Escritor bem-sucedido de livros de viagens aventurosas e de reportagens históricas por cenários exóticos, Airton Ortiz não se afasta de seu tema de eleição quando envereda pela ficção.
Depois de sua estreia com uma narrativa sobre uma expedição ao Everest, Ortiz lançou seu segundo romance, Gringo, a jornada de um mochileiro pela América do Sul, misto peculiar de romance de formação e literatura de viagem.
O romance é a narrativa do amadurecimento de Victor, jovem brasileiro retratado como um exemplar típico da elite brasileira contemporânea: classe média alta, residente em Brasília, recém-formado, acaba de passar em um concurso público para o Senado - o que o enche de alegria por significar emprego estável pelo resto da vida. Informado da aprovação pela mãe, durante uma viagem que resolveu fazer para esquecer o fora que tomou de uma namorada, Victor decide estender um pouco sua jornada até o Paraguai - sua primeira viagem internacional. No Paraguai, encontra um mochileiro holandês que o convence a acompanhá-lo até a Bolívia, onde Victor se encanta primeiramente por uma viajante italiana e mais tarde por uma canadense, novos pretextos para novas viagens, que ele faz enquanto espera o desenlace do concurso público que prestou no Brasil, suspenso por uma liminar judicial.
Victor não é um personagem de quem se gosta facilmente no primeiro contato. Autocentrado, arrogante, acostumado aos privilégios que recebeu desde a infância, o rapaz não demora a entrar em choque com praticamente todas as etapas de sua jornada: o alojamento em albergues econômicos, longos deslocamentos a pé ou de ônibus, a necessidade de falar mais de um idioma além do português - embora tenha estudado inglês, ele prefere se acomodar na língua materna.
- O personagem entra em conflito com a estrada e vai abrindo a cabeça, vai aprendendo que não existem apenas visões de mundo parecidas com as dele. Ele encontra uma realidade que o desafia e, em um primeiro momento, a reação é de rejeição, mas como é um rapaz inteligente, embora acomodado, ele vai sendo transformado por suas experiências de viagem - comenta Ortiz.

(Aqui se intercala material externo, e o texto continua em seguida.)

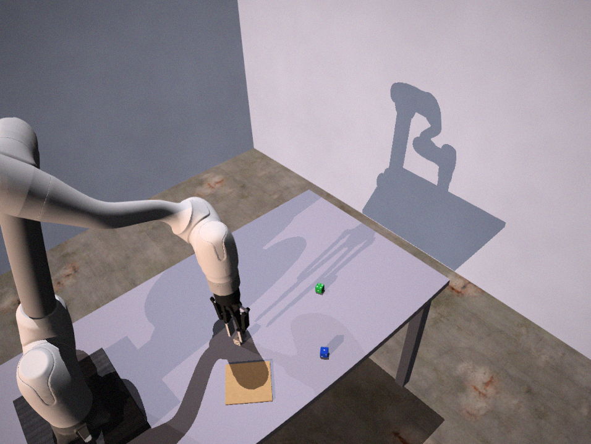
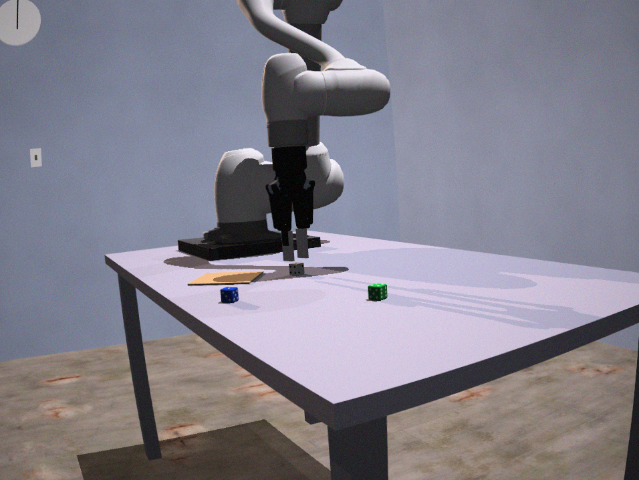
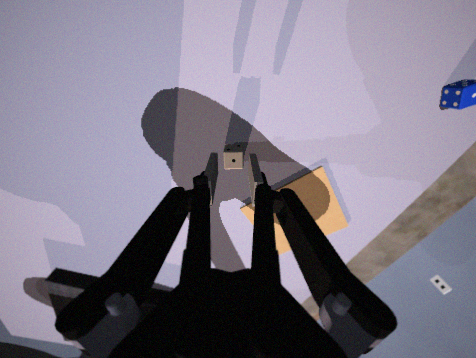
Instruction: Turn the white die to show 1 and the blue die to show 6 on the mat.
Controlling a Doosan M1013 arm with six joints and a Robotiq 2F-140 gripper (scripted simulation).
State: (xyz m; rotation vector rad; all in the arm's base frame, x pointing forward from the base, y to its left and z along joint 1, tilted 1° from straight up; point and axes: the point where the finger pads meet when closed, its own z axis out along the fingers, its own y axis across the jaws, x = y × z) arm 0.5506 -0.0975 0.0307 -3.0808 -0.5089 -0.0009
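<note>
The white die is 50 mm below my hand. The rest, counted from my hand: green die 340 mm ahead, 50 mm below, 20 mm to the right; tan mat 140 mm to the right, 70 mm behind, 60 mm below; blue die 220 mm to the right, 170 mm ahead, 50 mm below.
</note>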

A vida de Victor na estrada, como a dos viajantes em geral, é uma sucessão de encontros interessantes, convívios fugazes e despedidas que podem ou não ser permanentes. A estrutura do romance também acompanha essa indeterminação da viagem - a história é narrada por meio de capítulos curtos, cujo título remete à localização em que aquela cena específica ocorre. Personagens aparecem na trajetória de Victor e depois se despedem, ou a trama salta para lugares distantes em que decisões de terceiros podem ter consequências posteriores no caminho de Victor - em determinado momento da viagem, traído pela própria ingenuidade e pelo temperamento "brasileiro" que faz questão de manter, o jovem se envolve em um imbróglio criminal de perigosas repercussões, e mais não se dirá para não entregar a trama por completo.
- A fragmentação é característica da vida na estrada e da própria vida contemporânea, por isso eu escolhi contar essa história de modo que o leitor sentisse na estrutura do texto a experiência fragmentada da viagem do personagem, seus encontros e desencontros - diz Airton Ortiz.
Trecho:
- Que coisa!
- Não falei que era lindo?
(A paisagem surpreende Victor. Em certos lugares, o tapete de sal está coberto por uma lâmina de água, formada pelo degelo das montanhas ao redor. Por todos os lados, o cristal líquido reflete o límpido azul do céu do altiplano, longe da poluição, da poeira, das nuvens. O carro desliza, parece andar sobre um piso encerado.)
"Lindo mesmo. Mas dá medo. Se o jipe derrapa, é capaz de capotar."
(O motorista-guia-cozinheiro começa as explicações, quer uma gorjeta no fim da aventura. E, ele sabe, os gringos adoram suas histórias. Quase tudo verdade, só alguns toques especiais, para dar mais colorido à expedição.)